Your objective -
Transcribe the records that follow. Keep every word exactly, and drop the pictures.

Given records -
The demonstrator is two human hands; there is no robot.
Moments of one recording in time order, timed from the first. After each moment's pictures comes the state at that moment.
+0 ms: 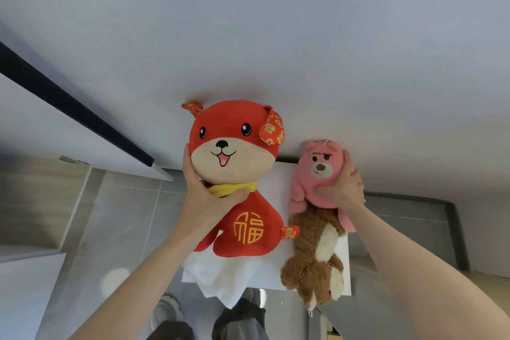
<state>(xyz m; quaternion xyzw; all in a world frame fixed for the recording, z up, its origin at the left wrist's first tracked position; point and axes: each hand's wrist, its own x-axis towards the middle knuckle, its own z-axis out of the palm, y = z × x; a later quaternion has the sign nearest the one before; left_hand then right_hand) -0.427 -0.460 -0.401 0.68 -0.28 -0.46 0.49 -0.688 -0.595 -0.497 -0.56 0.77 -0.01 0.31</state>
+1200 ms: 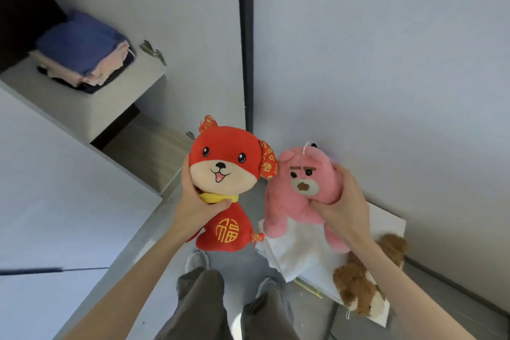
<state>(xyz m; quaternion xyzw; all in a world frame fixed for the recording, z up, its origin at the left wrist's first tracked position) -0.292 -0.234 -0.301 0.76 -0.23 -0.28 0.53 -0.520 -0.421 -0.275 -0.76 0.47 -0.20 0.39</state>
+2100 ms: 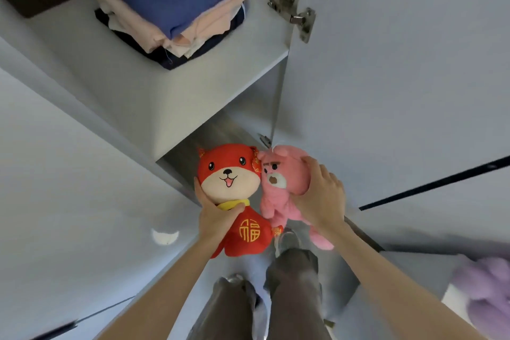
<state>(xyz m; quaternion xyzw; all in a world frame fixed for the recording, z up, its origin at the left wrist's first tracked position) 0.034 -0.186 -0.573 0.83 0.06 -0.23 0.50 -0.058 -0.380 -0.533 -0.92 0.34 -0.07 0.21</state>
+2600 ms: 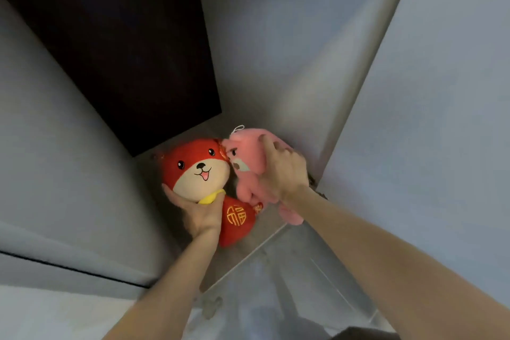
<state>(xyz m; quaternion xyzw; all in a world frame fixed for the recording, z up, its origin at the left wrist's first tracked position) 0.229 -0.248 -0.859 0.77 0.25 -0.01 0.58 0.219 -0.406 -0.798 -0.98 0.12 -0.09 0.12</state>
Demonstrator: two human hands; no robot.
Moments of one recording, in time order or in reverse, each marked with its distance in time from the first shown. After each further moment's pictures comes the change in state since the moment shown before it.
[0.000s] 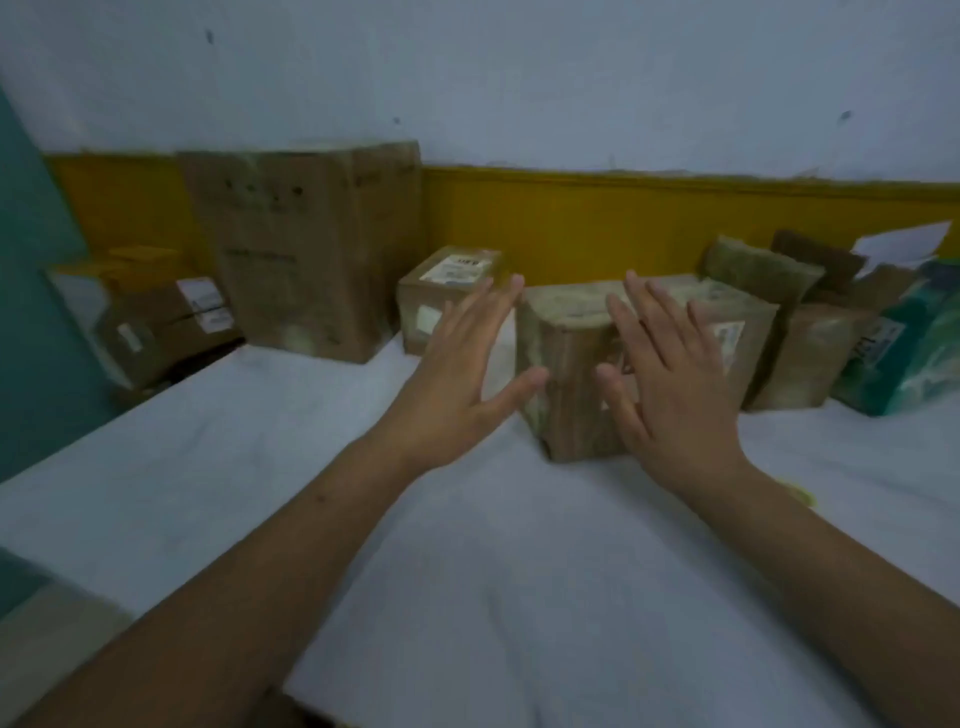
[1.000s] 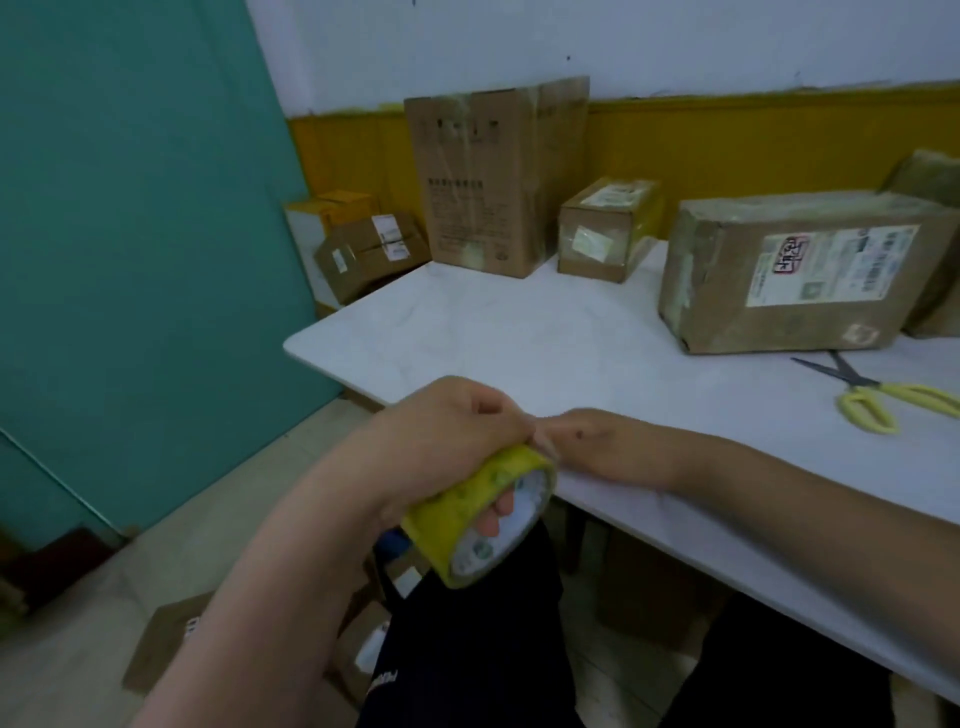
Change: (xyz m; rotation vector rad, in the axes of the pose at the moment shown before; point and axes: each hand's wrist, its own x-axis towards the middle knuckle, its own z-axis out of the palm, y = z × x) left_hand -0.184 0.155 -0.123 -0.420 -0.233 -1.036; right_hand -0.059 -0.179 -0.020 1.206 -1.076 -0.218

Result -
The demonstrator is two human hands; there is no robot.
Moments of one recording in time order, timed from the first. After each moment's pictures comes the state at that moment.
+0 ms: 
<state>(xyz m; quaternion xyzw; all in a world frame fixed for the recording, z up, its origin at the left wrist's first tracked position; point and axes: each hand's wrist, its own x-axis towards the middle knuckle, its own z-axis out of the palm, y = z × x; a later quaternion has the sign nearest the one before; left_hand then right_hand) -0.427 -0.460 -0.401 0.68 -0.28 -0.46 0.49 -0.688 -0.595 -0.497 -0.56 0.77 -0.01 0.31</state>
+1200 ms: 
<state>(xyz m; quaternion xyzw; all in a world frame fixed for the recording, z up, its origin at the left wrist's first tracked position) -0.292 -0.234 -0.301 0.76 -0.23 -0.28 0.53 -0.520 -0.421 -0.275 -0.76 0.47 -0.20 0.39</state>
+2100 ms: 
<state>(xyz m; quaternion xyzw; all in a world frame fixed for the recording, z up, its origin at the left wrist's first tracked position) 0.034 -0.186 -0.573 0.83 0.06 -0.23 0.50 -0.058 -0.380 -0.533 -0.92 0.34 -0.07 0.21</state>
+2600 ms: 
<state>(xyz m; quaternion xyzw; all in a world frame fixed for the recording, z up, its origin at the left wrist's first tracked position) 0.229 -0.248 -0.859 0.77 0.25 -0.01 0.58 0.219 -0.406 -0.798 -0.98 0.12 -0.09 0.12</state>
Demonstrator: two human hands; no robot.
Moments of one recording, in time order or in reverse, each marked with its distance in time from the first shown. After each further moment's pictures comes the change in state since the moment shown before it.
[0.000s] 
[1.000s] 
Change: (xyz m; rotation vector rad, in the axes of the pose at the moment shown before; point and axes: each hand's wrist, its own x-axis towards the middle knuckle, its own z-axis out of the palm, y = z × x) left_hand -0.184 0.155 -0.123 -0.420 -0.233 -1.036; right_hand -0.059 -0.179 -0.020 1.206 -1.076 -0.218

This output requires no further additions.